SOURCE DATA section start

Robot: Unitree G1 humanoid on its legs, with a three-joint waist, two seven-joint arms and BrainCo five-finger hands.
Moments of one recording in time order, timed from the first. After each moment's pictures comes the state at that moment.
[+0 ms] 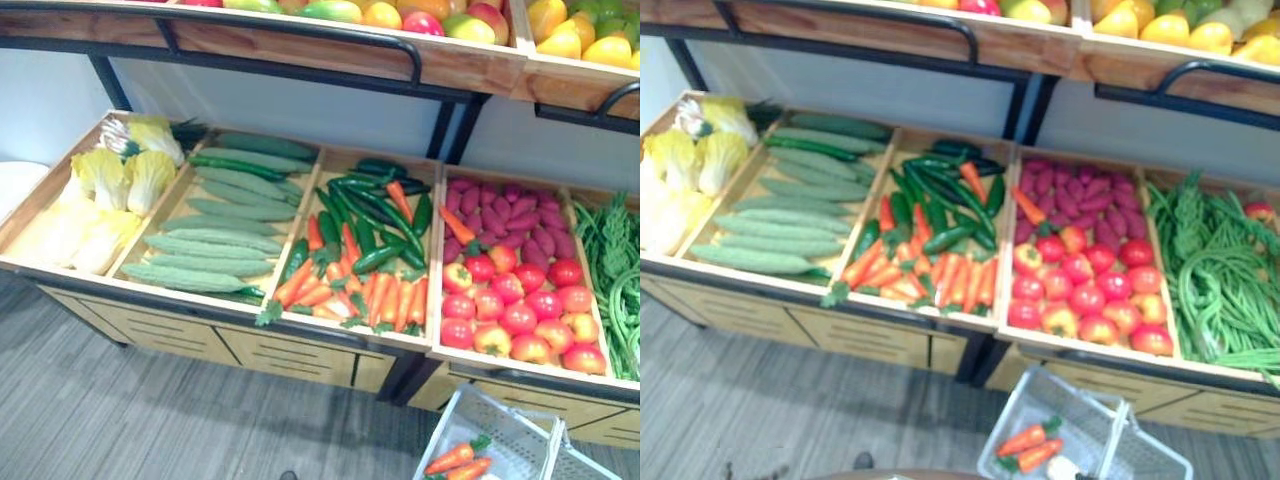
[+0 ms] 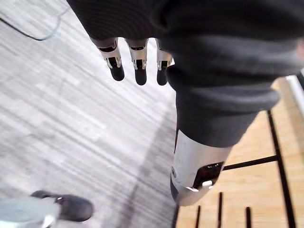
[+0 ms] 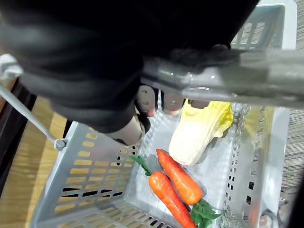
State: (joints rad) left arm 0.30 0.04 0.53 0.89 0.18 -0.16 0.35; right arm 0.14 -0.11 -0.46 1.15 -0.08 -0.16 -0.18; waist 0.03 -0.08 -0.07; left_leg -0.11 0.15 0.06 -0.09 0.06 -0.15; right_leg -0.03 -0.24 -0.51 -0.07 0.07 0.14
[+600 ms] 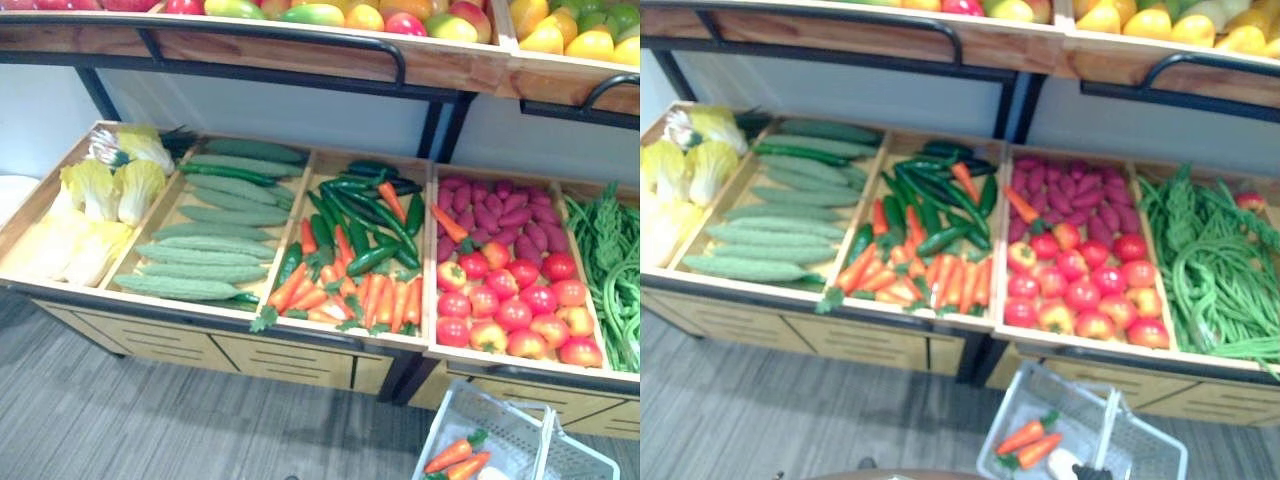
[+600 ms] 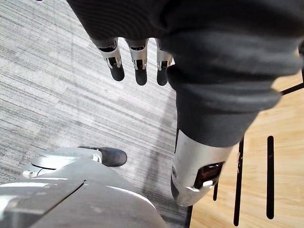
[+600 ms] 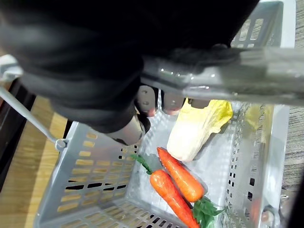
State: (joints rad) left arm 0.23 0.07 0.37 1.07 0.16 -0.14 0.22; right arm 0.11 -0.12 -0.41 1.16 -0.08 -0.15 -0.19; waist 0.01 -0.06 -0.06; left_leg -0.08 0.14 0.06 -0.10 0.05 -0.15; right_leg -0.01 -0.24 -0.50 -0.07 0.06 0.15
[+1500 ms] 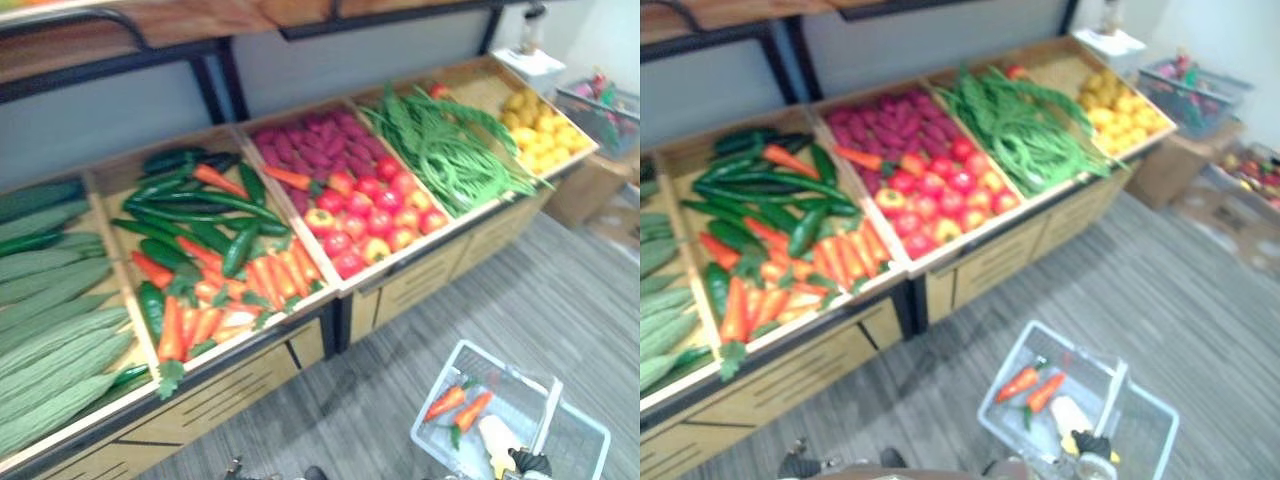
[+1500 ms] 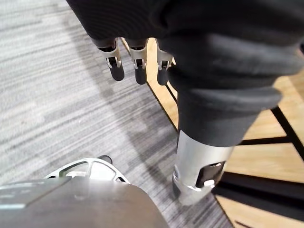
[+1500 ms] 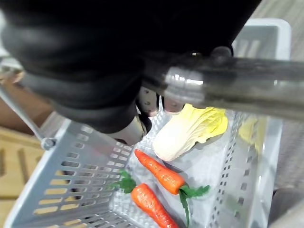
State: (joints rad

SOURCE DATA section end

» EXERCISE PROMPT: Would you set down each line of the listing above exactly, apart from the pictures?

» RESULT BELOW:
Robot: Unitree G1 humanoid on its legs, with a three-joint waist, two seven-joint arms and BrainCo five-finger hands.
Moments of one recording in time order, timed from the first. After each moment's pictures comes the state at that moment.
[+0 ms] 
[+0 ms] 
[+0 ms] 
State: (joints rad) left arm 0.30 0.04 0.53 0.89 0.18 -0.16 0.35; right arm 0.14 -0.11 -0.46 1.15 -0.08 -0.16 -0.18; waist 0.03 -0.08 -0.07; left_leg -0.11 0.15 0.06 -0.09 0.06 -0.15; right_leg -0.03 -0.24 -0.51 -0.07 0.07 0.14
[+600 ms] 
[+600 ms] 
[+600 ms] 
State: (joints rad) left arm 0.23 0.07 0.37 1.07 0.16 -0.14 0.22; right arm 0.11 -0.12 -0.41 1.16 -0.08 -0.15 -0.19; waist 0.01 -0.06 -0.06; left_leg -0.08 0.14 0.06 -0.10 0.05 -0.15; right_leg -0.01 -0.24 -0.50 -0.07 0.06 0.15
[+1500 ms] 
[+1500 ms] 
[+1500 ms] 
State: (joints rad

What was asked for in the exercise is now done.